Toward the third generation of the PC: Lessons learned from Thomas Edison

Donald Norman, Hewlett-Packard Laboratories
dnorman@ucsd.edu

Seminar on People, Computers, and Design
Stanford University May 30, 1997

 

Thomas Edison was a great inventor, but a crappy businessman. Consider the phonograph. Edison was first (he invented it), he had the best technology, and he did a brilliant, logical analysis of the business. As a result, he built a technology-centered phonograph that failed to take into account his customer's needs. In the end, his several companies proved irrelevant and bankrupt.

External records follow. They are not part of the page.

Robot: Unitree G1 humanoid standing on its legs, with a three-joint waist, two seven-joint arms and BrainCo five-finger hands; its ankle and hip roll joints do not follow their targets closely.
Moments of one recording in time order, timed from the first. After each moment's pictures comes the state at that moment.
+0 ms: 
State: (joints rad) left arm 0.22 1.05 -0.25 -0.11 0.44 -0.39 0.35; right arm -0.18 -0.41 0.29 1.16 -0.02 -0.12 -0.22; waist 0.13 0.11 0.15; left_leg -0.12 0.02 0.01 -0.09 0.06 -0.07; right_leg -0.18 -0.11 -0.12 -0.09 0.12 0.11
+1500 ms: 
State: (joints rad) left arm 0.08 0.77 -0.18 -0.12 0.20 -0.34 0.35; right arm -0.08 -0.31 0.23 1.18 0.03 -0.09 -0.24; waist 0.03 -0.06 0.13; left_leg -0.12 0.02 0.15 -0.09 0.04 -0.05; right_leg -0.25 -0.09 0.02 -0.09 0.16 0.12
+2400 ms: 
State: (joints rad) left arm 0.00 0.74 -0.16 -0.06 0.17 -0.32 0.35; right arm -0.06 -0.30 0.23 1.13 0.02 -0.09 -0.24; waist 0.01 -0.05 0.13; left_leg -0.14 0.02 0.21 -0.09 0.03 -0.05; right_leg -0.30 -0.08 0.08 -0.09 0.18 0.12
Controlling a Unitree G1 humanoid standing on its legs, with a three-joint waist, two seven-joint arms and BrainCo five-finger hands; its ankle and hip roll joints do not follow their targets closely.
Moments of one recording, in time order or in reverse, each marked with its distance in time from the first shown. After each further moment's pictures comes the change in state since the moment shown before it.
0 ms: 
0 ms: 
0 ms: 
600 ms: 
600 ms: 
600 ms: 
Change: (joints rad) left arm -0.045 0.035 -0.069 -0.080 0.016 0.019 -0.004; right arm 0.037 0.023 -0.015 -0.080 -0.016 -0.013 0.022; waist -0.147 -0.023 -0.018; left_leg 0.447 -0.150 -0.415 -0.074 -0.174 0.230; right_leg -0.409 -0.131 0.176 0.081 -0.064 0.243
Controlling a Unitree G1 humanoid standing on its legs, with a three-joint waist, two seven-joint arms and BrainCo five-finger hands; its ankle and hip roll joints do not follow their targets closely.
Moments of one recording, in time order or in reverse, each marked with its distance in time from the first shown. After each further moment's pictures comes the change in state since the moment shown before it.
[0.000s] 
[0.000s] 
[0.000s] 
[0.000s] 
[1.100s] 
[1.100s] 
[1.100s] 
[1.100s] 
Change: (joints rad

Sound familiar? That's today's PC business. There are even more parallels. Speak of ease of use: It was judged to be too complicated for office use. The early phonograph took about two weeks to master, if you were willing to persevere. Today's computers take even longer. In general, whether it is the phonograph or the computer, the technology is the easy part. The difficult parts are social, organizational and cultural.

Note that the phonograph went through a number of major revolutions in its lifetime. Cylinders. Disks. Acoustical, electrical. When the radio came out, it almost killed the phonograph business. 78 RPM to 33 1/3 and 45 RPM. Cassette tapes. CDs, mini-discs. DVD, And so on. If you compare the computer industry to the phonograph one, we are still producing 78 RPM shellac discs.

This talk addresses the changes we might expect to see in the information technology world. And the process by which they might come about.

 

Don Norman is former Vice President of Research, Apple Computer and Prof. Emeritus of Cognitive science, University of California, San Diego. He is the author of lots of stuff, including "The psychology of everyday things" and "Things that make us smart." Right now he is in the process of accepting a job at a major computer company to lead the initiative to the 3rd generation of the PC. And, of course, to write another book.